Mehdad A, Campos N A, Arruda S Fernandes, Siqueira E Machado de Almeida
Azadeh Mehdad, Laboratory of Molecular biophysic, Instituto of Biology, Dep. Cellular Biology, University of Brasilia (UnB) Brazil,
J Nutr Health Aging. 2015 Oct;19(8):846-54. doi: 10.1007/s12603-015-0541-9.
Considering that phenotype related to iron overload associated with pathological conditions differs from that caused by dietary iron excess, our study set out to evaluate the impact of dietary iron restriction and dietary iron supplementation on oxidative stress and functional outcome in adult, healthy rats.

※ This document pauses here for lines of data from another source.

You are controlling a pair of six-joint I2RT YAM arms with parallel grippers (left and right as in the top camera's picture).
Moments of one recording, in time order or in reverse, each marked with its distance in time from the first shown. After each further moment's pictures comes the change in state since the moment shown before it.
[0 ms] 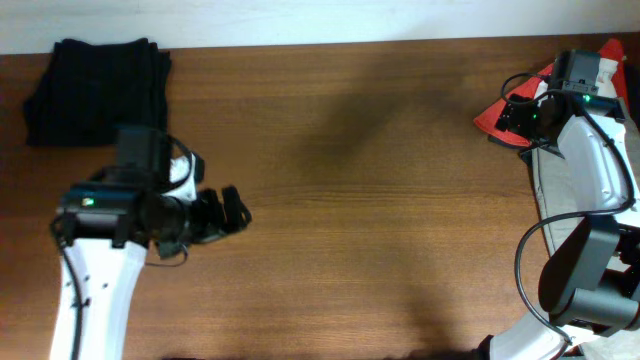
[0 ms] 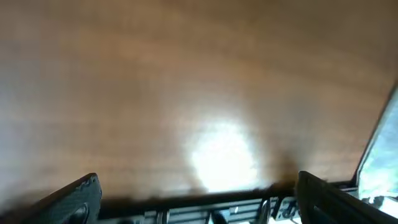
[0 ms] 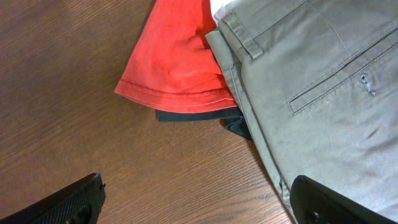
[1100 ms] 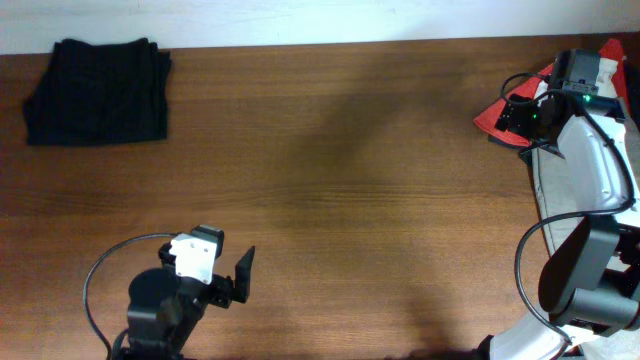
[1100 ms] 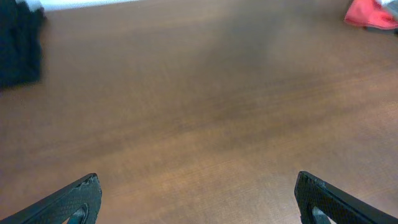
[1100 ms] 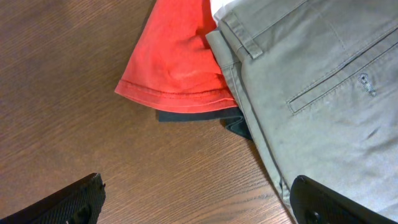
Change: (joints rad) left arm -0.064 -0.901 -0.912 0.856 -0.135 0.403; right arm 0.000 0.000 0.000 0.000 0.000 0.001
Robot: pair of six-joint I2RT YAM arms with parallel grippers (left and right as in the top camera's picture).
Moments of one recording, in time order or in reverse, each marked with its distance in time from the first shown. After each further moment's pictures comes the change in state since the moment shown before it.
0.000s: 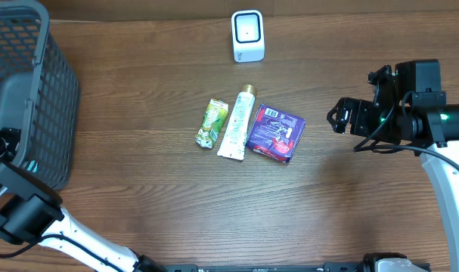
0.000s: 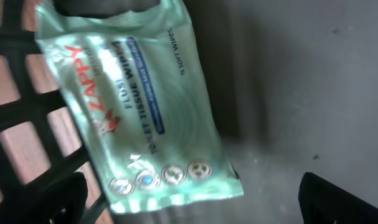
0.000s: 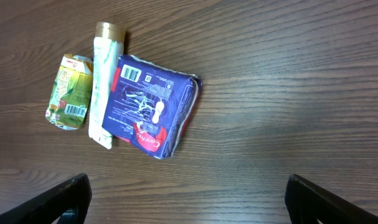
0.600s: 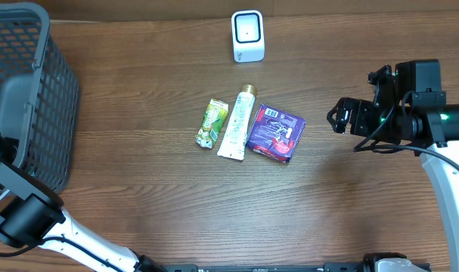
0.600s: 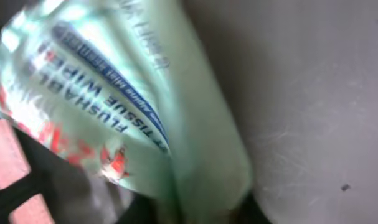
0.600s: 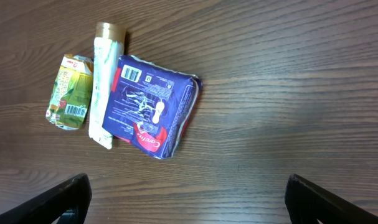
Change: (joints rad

adult rats were divided into the three groups and fed diets containing 10, 35 or 350 mg/kg iron (restricted-diet, control-diet and supplemented- diet groups, respectively) for 78 days. Hematological variables, fasting blood glucose, hepatic enzyme activity and C-reactive protein levels were analyzed. Iron and glycogen concentrations in liver and skeletal muscle were determined. The extent of tissue damage caused by either dietary iron restriction or iron supplementation was accessed by measuring malondialdehyde, carbonyl, NADPH oxidase, glutathione peroxidase, glutathione reductase and glutathione-s-transferase in various tissues. The mRNA expression levels of insulin receptor, glucose transporter 4 and p53 were also determined.

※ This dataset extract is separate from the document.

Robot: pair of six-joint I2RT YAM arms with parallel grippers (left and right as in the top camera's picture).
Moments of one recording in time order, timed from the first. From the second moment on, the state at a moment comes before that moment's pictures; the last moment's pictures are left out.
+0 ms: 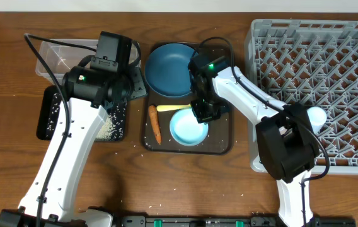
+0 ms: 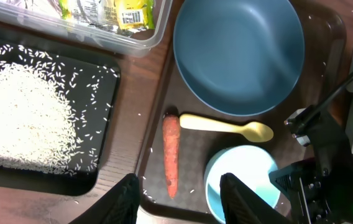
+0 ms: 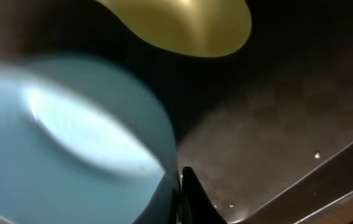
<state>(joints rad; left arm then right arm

Fasting blood glucose values trended toward a decrease by dietary iron restriction, moreover, hepatic glycogen content decreased with concomitant increases in skeletal muscle. In addition, dietary iron restriction resulted in a twofold increase in mRNA expression of Insr and fourfold increase in Glut4 expression in skeletal muscle. Although the dietary iron restriction did not affect body iron status, it caused hepatic low oxidative damages. However, high liver NADPH oxidase activity and increased levels of protein oxidation in muscle were observed. Chronic feeding of high iron diet induces iron overload and resulted in elevated levels of stress markers in tissues.

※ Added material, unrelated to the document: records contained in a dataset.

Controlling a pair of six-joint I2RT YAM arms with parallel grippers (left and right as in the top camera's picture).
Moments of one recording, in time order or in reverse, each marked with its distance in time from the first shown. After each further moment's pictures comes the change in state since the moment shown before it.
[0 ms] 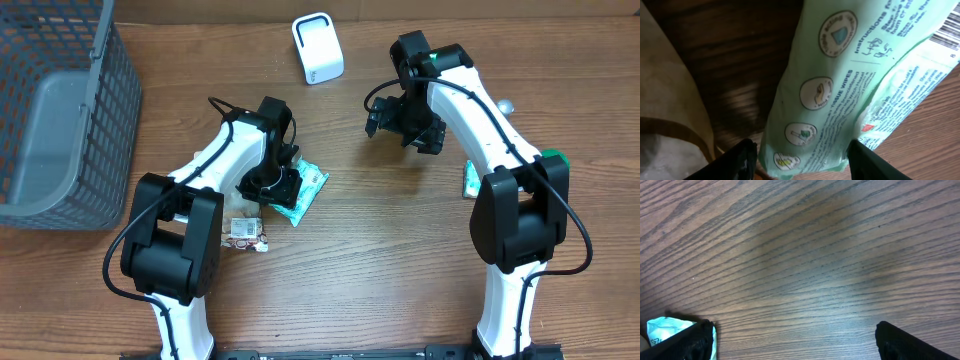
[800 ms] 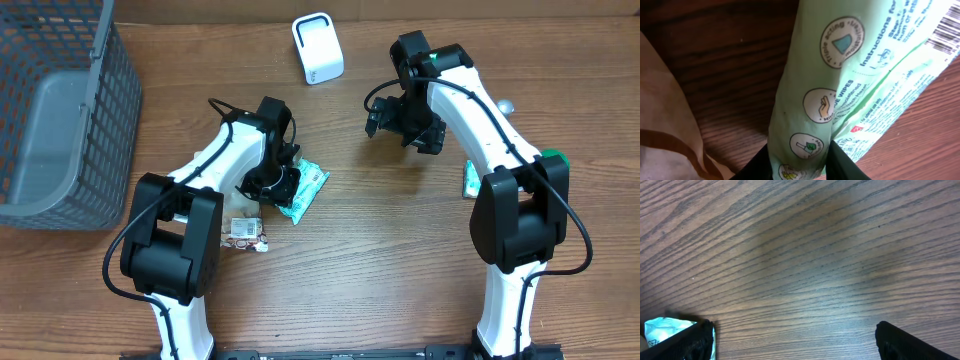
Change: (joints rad) left arm 0.006 0.000 -0.007 0.020 0.039 -0.005; right arm 0.000 0.000 0.000 0.001 0.000 0.000
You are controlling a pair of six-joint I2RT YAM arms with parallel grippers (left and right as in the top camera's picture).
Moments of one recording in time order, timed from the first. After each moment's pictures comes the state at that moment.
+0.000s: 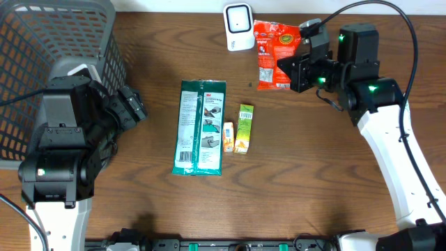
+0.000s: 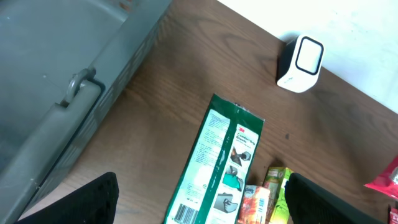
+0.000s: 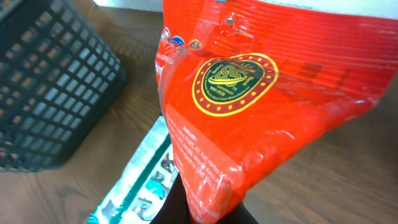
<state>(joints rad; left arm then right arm) -0.01 1.06 1.31 -1.00 0.04 -0.50 0.17 1.51 1.37 -0.53 -0.53 0.04</state>
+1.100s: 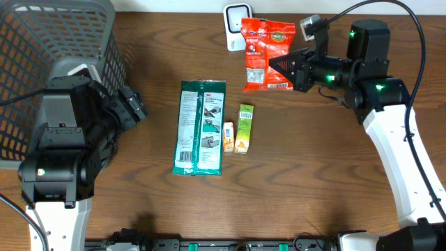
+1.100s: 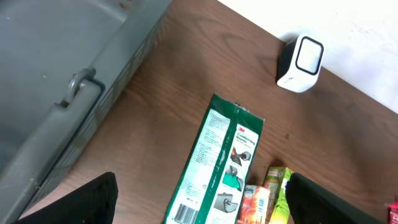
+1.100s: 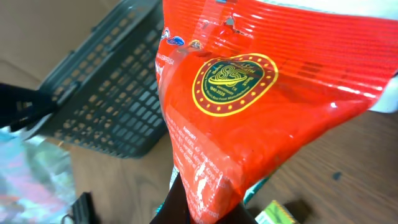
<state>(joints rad) -0.01 1.06 1.31 -1.00 0.04 -0.50 0.13 1.51 1.37 -0.45 -0.91 0.11</state>
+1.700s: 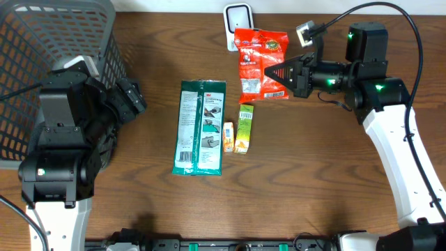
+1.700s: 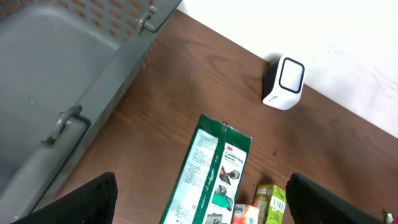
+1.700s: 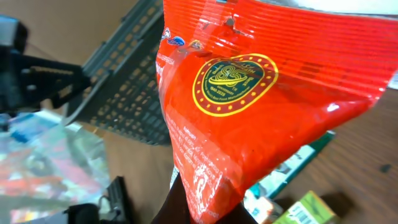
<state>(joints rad) -0.01 1.06 1.31 -0.91 0.05 -0.50 0.13 1.51 1.37 -0.51 -1.03 0.11</state>
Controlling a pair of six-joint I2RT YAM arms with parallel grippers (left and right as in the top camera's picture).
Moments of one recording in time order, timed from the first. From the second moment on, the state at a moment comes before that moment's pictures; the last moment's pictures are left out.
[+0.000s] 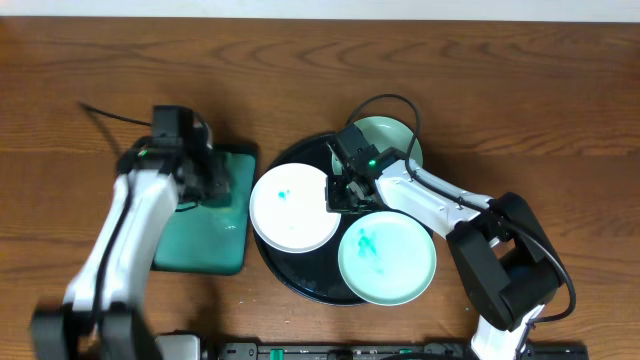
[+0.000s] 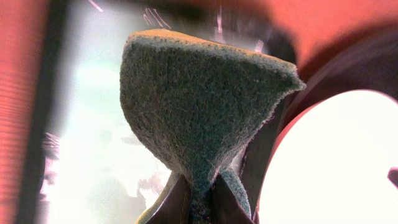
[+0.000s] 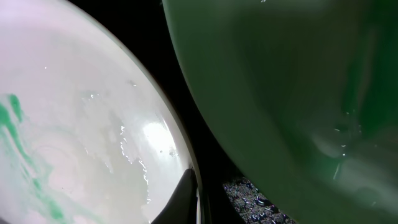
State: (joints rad) left arm 0.00 1.45 1.01 -0.78 0.11 -0.19; right arm 0.62 1.94 1.18 -0.56 -0.21 0.62
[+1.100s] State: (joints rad) left arm 0.00 1.24 1.01 -0.93 -0.06 -0.31; right arm 0.62 1.94 1.18 -0.56 -0.21 0.62
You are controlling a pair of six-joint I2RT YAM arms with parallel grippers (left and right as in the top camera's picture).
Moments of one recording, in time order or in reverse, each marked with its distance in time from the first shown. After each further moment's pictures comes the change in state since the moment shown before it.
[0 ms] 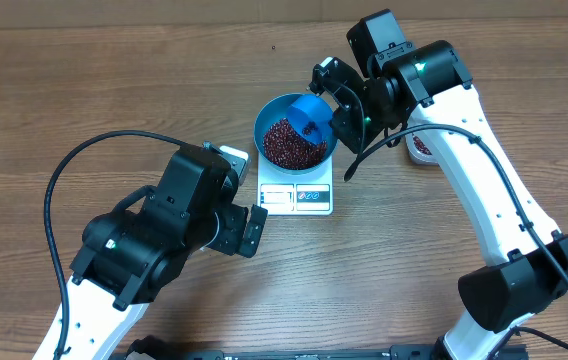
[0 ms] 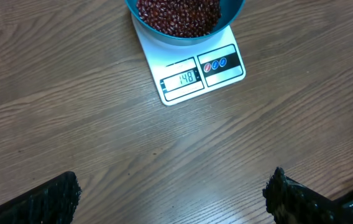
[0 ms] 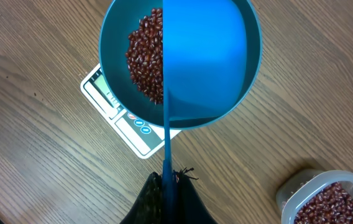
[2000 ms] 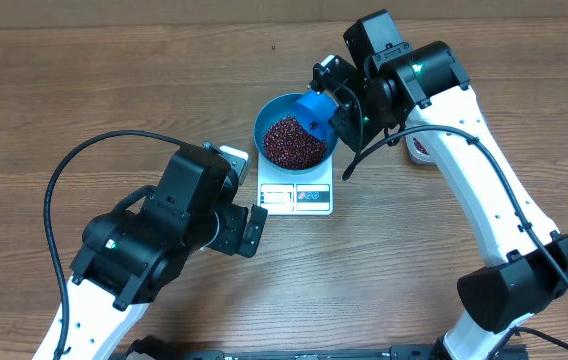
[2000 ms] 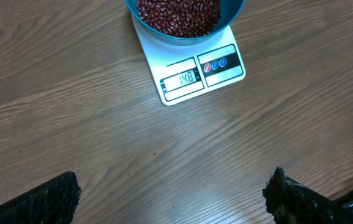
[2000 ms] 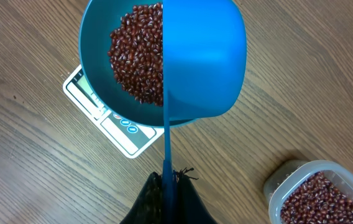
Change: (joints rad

Dietary iron deprivation may improve insulin receptor and glucose transporter transcription in muscle; however, our results show that dietary iron restriction can prevent and/or promote oxidative damage in a tissue-specific manner, emphasizing the importance of maintaining optimal iron intake.
鉴于与病理状况相关的铁过载表型不同于饮食中铁过量所致的表型,我们的研究旨在评估饮食中铁限制和铁补充对成年健康大鼠氧化应激和功能结局的影响。
将成年大鼠分为三组,分别给予含铁量为10、35或350mg/kg的饮食(分别为限制饮食组、对照饮食组和补充饮食组),持续78天。分析血液学变量、空腹血糖、肝酶活性和C反应蛋白水平。测定肝脏和骨骼肌中的铁和糖原浓度。通过测量各种组织中的丙二醛、羰基、NADPH氧化酶、谷胱甘肽过氧化物酶、谷胱甘肽还原酶和谷胱甘肽 - S - 转移酶,评估饮食中铁限制或铁补充所造成的组织损伤程度。还测定了胰岛素受体、葡萄糖转运蛋白4和p53的mRNA表达水平。
饮食中铁限制使空腹血糖值呈下降趋势,此外,肝脏糖原含量降低,同时骨骼肌糖原含量增加。此外,饮食中铁限制导致骨骼肌中Insr的mRNA表达增加两倍,Glut4表达增加四倍。虽然饮食中铁限制不影响机体铁状态,但会导致肝脏低氧化损伤。然而,观察到肝脏NADPH氧化酶活性高以及肌肉中蛋白质氧化水平升高。长期喂食高铁饮食会导致铁过载,并导致组织中应激标志物水平升高。
饮食中铁缺乏可能改善肌肉中胰岛素受体和葡萄糖转运蛋白的转录;然而,我们的结果表明,饮食中铁限制可以以组织特异性方式预防和/或促进氧化损伤,强调了维持最佳铁摄入量的重要性。